Provided records Block Start

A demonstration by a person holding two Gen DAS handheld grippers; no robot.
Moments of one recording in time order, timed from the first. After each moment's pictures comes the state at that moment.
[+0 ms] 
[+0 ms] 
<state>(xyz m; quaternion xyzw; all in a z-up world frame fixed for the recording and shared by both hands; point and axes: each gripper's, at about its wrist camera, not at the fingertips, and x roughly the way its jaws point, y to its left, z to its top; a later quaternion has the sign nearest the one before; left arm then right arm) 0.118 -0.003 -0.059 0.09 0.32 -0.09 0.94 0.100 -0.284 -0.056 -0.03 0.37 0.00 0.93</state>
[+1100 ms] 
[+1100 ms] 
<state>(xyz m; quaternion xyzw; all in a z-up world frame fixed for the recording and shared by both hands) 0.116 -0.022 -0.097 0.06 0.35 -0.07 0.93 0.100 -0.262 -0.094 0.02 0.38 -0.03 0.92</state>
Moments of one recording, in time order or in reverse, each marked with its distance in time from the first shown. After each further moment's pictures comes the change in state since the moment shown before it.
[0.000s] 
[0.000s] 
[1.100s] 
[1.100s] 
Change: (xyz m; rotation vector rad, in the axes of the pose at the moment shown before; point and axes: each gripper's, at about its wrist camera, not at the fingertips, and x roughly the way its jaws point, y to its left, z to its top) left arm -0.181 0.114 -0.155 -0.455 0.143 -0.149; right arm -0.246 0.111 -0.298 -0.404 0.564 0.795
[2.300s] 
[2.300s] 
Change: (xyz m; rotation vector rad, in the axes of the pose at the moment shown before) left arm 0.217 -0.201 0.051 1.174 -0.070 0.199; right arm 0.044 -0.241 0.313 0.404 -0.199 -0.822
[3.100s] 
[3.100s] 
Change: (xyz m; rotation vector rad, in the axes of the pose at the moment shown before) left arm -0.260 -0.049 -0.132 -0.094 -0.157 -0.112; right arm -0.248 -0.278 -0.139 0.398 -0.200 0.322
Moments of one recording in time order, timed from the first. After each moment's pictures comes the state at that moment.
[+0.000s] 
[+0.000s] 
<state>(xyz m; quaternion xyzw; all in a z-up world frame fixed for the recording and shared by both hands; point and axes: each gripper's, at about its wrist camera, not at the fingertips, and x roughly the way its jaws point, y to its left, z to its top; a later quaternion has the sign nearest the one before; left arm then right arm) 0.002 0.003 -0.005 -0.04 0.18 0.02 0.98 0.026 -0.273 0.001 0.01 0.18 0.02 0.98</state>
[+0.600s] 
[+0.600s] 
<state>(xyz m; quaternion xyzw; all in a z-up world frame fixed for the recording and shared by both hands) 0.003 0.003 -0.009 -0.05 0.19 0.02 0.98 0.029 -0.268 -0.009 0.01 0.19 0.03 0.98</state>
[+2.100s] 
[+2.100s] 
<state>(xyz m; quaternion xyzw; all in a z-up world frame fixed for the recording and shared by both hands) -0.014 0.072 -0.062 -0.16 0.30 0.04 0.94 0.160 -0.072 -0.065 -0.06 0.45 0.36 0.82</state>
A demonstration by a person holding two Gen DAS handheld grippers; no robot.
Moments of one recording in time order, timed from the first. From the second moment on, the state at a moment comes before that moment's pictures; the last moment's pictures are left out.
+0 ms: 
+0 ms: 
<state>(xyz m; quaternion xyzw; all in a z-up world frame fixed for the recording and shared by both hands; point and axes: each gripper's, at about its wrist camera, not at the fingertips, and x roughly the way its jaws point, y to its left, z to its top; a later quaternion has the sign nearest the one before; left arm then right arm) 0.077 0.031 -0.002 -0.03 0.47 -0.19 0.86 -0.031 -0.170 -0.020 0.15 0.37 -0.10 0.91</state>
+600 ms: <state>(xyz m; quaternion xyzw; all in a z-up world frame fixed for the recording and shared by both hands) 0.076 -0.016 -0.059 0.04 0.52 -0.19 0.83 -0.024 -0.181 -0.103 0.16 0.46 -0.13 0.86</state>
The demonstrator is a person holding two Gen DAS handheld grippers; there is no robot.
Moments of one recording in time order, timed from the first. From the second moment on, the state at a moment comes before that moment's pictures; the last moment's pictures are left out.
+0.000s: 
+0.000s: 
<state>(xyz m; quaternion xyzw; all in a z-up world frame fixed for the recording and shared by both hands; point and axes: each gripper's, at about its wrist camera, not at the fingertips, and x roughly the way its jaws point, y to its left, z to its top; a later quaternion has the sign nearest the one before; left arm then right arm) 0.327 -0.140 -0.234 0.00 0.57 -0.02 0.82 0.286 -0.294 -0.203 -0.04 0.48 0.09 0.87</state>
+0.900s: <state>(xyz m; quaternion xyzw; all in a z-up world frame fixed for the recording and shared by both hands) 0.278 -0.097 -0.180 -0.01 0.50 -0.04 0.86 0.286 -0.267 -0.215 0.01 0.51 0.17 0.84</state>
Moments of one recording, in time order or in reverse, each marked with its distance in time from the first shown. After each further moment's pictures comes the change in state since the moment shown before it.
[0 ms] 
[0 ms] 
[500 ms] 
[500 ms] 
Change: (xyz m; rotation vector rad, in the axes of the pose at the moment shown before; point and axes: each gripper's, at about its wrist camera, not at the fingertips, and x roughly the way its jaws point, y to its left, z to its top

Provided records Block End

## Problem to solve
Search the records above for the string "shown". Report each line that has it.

## Your response
Moments of one recording, in time order or in reverse, each marked with its distance in time from the first shown. After each further moment's pictures comes the change in state since the moment shown before it.
Change: (xyz m; rotation vector rad, in the axes of the pose at the moment shown before; point and axes: each gripper's, at about its wrist camera, not at the fingertips, and x roughly the way its jaws point, y to its left, z to its top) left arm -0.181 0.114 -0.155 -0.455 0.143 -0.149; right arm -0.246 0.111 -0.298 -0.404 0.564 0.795
Change: (xyz m; rotation vector rad, in the axes of the pose at the moment shown before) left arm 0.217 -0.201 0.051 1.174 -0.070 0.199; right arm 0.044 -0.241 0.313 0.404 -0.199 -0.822
Change: (xyz m; rotation vector rad, in the axes of the pose at the moment shown before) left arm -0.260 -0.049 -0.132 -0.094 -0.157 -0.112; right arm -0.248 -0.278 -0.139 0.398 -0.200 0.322
Moments of one recording, in time order or in reverse, each marked with its distance in time from the first shown. After each further moment's pictures comes the change in state since the moment shown before it.
Change: (xyz m; rotation vector rad, in the axes of the pose at the moment shown before; point and axes: each gripper's, at about its wrist camera, not at the fingertips, and x roughly the way its jaws point, y to its left, z to its top

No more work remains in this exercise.